Permíteme, señor, ser el cuervo

que atraviesa el corazón del ruiseñor

con insolencia y belleza en el vuelo.

La rapaz que pone a los pies

del pájaro cantor sus alas golpeadas

por la fría luz de la luna,

el carozo de la noche.

La avecilla que despierta oscura,

de súbito y doliente

apurada por el látigo de sol

para echarle ganas, otro poema

hacia todas las estrellas.



Adiós Calíope, soy un asteroide

deshaciéndose en llamas antes de llegar a tierra.
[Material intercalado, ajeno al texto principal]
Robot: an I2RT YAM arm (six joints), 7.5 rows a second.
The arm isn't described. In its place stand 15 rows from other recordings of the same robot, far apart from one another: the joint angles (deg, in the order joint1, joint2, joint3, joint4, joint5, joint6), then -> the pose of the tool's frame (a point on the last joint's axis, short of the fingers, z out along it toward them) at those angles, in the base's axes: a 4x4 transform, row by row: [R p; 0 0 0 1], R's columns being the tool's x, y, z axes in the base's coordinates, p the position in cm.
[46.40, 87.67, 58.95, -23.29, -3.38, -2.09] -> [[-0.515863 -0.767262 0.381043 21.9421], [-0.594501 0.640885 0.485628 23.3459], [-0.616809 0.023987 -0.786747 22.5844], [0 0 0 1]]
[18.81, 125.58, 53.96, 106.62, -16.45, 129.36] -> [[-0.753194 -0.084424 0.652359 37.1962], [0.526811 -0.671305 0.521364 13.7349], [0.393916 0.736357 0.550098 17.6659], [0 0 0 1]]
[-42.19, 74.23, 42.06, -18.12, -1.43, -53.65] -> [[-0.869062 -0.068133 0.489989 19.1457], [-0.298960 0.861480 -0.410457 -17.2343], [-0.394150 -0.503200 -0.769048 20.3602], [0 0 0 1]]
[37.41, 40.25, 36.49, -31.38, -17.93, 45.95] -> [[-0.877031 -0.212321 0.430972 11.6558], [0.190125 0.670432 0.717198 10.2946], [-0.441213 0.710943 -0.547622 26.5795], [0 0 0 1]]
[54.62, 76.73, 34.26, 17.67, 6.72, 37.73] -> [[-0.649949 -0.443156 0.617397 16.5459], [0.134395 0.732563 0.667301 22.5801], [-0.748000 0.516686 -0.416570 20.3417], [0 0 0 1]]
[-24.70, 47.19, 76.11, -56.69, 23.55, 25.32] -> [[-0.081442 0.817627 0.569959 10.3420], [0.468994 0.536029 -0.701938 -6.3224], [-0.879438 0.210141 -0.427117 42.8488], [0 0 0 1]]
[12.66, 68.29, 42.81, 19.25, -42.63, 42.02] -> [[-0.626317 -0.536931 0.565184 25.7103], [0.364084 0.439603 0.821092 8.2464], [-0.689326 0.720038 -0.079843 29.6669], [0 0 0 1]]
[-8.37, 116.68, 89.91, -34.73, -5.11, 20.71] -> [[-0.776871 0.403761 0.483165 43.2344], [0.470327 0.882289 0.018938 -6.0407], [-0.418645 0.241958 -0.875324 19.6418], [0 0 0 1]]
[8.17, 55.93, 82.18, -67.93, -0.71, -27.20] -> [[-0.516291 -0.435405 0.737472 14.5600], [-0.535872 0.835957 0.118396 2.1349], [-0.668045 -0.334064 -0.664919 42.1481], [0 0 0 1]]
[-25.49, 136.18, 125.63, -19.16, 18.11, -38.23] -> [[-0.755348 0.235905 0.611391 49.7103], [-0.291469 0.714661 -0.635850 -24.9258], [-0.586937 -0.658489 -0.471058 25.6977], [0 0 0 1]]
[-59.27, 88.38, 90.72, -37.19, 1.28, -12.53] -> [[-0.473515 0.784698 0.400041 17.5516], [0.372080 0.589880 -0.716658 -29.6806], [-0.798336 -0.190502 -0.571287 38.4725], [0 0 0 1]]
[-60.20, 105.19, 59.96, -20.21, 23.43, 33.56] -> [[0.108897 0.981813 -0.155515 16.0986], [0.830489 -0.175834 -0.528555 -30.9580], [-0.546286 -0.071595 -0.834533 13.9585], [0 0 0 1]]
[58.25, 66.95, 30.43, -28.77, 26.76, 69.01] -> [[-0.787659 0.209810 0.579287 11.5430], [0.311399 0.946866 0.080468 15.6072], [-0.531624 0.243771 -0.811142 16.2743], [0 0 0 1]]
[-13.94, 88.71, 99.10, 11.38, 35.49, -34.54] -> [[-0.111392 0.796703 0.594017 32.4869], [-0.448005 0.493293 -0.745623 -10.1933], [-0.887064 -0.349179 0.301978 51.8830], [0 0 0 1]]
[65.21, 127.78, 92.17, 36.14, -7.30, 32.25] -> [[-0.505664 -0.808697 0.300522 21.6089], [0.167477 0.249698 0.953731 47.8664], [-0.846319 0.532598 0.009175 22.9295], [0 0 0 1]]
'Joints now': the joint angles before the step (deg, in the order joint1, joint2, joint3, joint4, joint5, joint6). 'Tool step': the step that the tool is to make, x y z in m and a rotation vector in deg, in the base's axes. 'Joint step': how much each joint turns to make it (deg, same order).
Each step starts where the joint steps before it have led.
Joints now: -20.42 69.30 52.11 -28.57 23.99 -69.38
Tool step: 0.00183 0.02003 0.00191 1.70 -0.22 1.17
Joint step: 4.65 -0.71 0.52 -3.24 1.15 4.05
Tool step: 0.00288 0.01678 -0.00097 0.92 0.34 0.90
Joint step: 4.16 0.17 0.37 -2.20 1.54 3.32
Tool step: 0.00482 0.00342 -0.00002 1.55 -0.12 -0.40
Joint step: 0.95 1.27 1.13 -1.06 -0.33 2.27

Una piedra que arde desde los ventanales

de un tren de juguete que atraviesa valles invernales,

picos nevados, estaciones vacías.

Una locomotora quebrando una y otra vez

la barra de detención

bajada por el guardavía de la literatura,

que sueña hace días

con una luciérnaga llamando a las demás

con su última luz, el último destello.



Me acerco a la muerte,

como si caminara por la luna,

sin gravedad.

Y fuera poco a poco dejando atrás

cada pieza del traje espacial

partiendo por el parche de la bandera,

el logo de la empresa.

Donde todo lo que tenía que decir

se pierde por una falla de comunicación

mientras desde la base espacial

a través de las cámaras

solo ven un astronauta volviéndose loco,

desnudándose, reflejando

su planeta tierra en el casco

antes de tirarlo

y fundirse con el universo.



Seguimos aquí –Anna Ajmátova–,

ebrios y perdidos

sobrevolando sillas, mesas,

la tarima del “Perro vagabundo”.

Moviéndonos como estrellas fugaces

que nadie alcanza a detener

en el cielo de su lengua.

Es difícil hacerse oír

donde todos esperan señales

y no palabras.

Por supuesto, muchos nos odian

sin razón alguna.

Quisimos tanto a estos parroquianos.

Seguro más de lo que ellos nos quisieron a nosotros

y vomitamos.


 

Ernesto González Barnert (Temuco, 978). Poeta, cineasta y gestor cultural. Su obra poética ha sido reconocida con el Premio de Poesía Infantil de las Bibliotecas de Providencia [2023], Premio Pablo Neruda de Poesía Joven [2018], Premio Nacional de Poesía Mejor Obra Inédita [2014], Premio Nacional Eduardo Anguita [2009], Mención Honorífica del Concurso Internacional de Poesía Nueva York Poetry Press [2020] entre otros premios, becas y concursos de índole poético. Licenciado en Cine Documental de la Universidad Academia Humanismo Cristiano y Diplomado en Estética del Cine de la Escuela de Cine de Chile.

Productor Cultural de la Fundación Pablo Neruda. Reside en Santiago de Chile.